Former Heaven’s Gate Member Found Dead In A Copycat Suicide

New York Times

A former member of the Heaven’s Gate cult was found dead Tuesday in a copycat suicide in a motel room near the scene of the group’s mass suicide in San Diego County, and another former member was found unconscious in the same room, authorities said.

San Diego County sheriff’s officials said the men were discovered, with trademark black Nikes and purple shrouds, in a $59 room at a Holiday Inn Express in Encinitas, Calif. They said the scene was reminiscent of the discovery of 39 bodies of cult members on March 26, in a mansion in Rancho Santa Fe, about four miles away and just north of San Diego.

“It was very similar in every way, only on a much smaller scale,” said Lt. Gerald L. Lipscomb, chief of the homicide unit in the San Diego County Sheriff’s Department.

The dead man was identified as Wayne Cooke, a sculptor and handyman whose wife, Suzanne Sylvia Cooke, 54, was one of the 39 cult members who swallowed barbiturates and vodka, dying in the belief they would then join a spaceship trailing the Hale-Bopp comet. The other man, who has been hospitalized in critical condition, was Charles Humphreys, also known as Rick Edwards.

In an interview with The New York Times after the first suicides, Cooke, who was about 56, had only spent four years in the group, most recently in 1994. He was morose at having missed out on his former colleagues’ supposed ascension and said he would probably join them. “I am going to drop my shell one of these days,” said Cooke, who was known within the group as “Justin” and had lived most recently in Las Vegas, Nev. “Hopefully, I will have another chance.”

CNN, which said it received a letter and videotaped statements from the two men this morning, played a tape of the dead man saying: “I am not dying, I’m not going to be dead.

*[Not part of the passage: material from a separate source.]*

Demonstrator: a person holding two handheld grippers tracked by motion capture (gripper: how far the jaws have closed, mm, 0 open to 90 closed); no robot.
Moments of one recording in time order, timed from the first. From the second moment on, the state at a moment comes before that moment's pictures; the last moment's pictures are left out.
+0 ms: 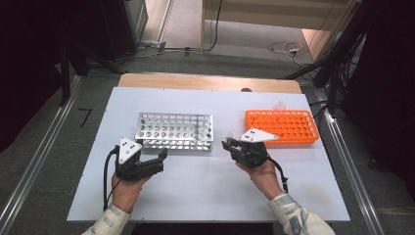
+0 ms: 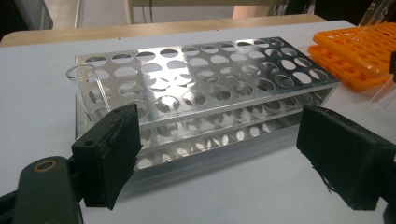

I’m simply leaving this vehicle,” the cult members’ term for their bodies.

Lipscomb said San Diego officials had been alerted Tuesday morning by CNN, and by Lesley Stahl of the CBS News program “60 Minutes,” that they had received farewell messages made by the two men. Investigators then spoke with Kelly Cooke, who told them that she believed that her father and a friend were planning to commit suicide in the San Diego area. Kelly Cooke had received a package from her father alerting her to his plans, and then called Stahl, the authorities said.

The authorities checked area hotels and found the men registered in Room 222 at the Holiday Inn Express on Leucadia Boulevard in Encinitas, a suburban community that adjoins Rancho Santa Fe.

Sheriff’s deputies arrived at the motel to find one man dead and the other unconscious and “in pretty bad shape,” according to a spokesman, Ron Reina. The unconscious man was taken to Scripps Hospital in Encinitas, where he was listed in critical condition Tuesday afternoon.